→ How to complete this task
Quote all of the data below exactly, please.
Recorded information: Begin
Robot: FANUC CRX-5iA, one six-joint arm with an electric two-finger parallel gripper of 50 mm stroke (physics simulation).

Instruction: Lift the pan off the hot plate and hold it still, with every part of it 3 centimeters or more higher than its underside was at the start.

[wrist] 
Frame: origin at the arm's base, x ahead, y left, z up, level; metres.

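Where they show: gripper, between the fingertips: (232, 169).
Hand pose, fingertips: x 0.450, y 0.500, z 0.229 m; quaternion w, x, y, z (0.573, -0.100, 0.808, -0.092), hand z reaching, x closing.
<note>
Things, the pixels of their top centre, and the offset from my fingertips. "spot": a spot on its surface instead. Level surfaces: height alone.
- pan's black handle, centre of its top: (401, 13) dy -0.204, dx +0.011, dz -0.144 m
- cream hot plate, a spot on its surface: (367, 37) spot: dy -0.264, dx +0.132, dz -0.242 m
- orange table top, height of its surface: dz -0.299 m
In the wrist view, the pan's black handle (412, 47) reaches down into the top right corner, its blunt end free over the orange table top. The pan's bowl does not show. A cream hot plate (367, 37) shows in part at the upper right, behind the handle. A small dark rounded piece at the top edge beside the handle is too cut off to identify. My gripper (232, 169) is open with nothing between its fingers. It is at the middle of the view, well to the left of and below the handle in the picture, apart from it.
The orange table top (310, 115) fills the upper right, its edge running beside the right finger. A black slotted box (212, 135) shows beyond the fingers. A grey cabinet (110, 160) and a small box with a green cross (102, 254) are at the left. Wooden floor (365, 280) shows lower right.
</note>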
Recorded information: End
→ Response box
Robot: FANUC CRX-5iA, one six-joint arm with an electric two-finger parallel gripper of 50 mm stroke (physics simulation).

Instruction: Lift the pan off the hot plate and hold it still, with every part of it 3 centimeters or more higher than its underside was at the start.

[wrist] 
Frame: origin at the arm's base, x ahead, y left, z up, level; metres.

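Where they show: gripper, between the fingertips: (232, 169).
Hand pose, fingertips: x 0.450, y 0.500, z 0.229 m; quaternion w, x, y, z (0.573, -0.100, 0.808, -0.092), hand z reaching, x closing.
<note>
Things, the pixels of their top centre, and the offset from my fingertips. "spot": a spot on its surface instead. Level surfaces: height alone.
- pan's black handle, centre of its top: (401, 13) dy -0.204, dx +0.011, dz -0.144 m
- cream hot plate, a spot on its surface: (367, 37) spot: dy -0.264, dx +0.132, dz -0.242 m
- orange table top, height of its surface: dz -0.299 m
In the wrist view, the pan's black handle (412, 47) reaches down into the top right corner, its blunt end free over the orange table top. The pan's bowl does not show. A cream hot plate (367, 37) shows in part at the upper right, behind the handle. A small dark rounded piece at the top edge beside the handle is too cut off to identify. My gripper (232, 169) is open with nothing between its fingers. It is at the middle of the view, well to the left of and below the handle in the picture, apart from it.
The orange table top (310, 115) fills the upper right, its edge running beside the right finger. A black slotted box (212, 135) shows beyond the fingers. A grey cabinet (110, 160) and a small box with a green cross (102, 254) are at the left. Wooden floor (365, 280) shows lower right.
</note>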

That concludes the answer to this exercise.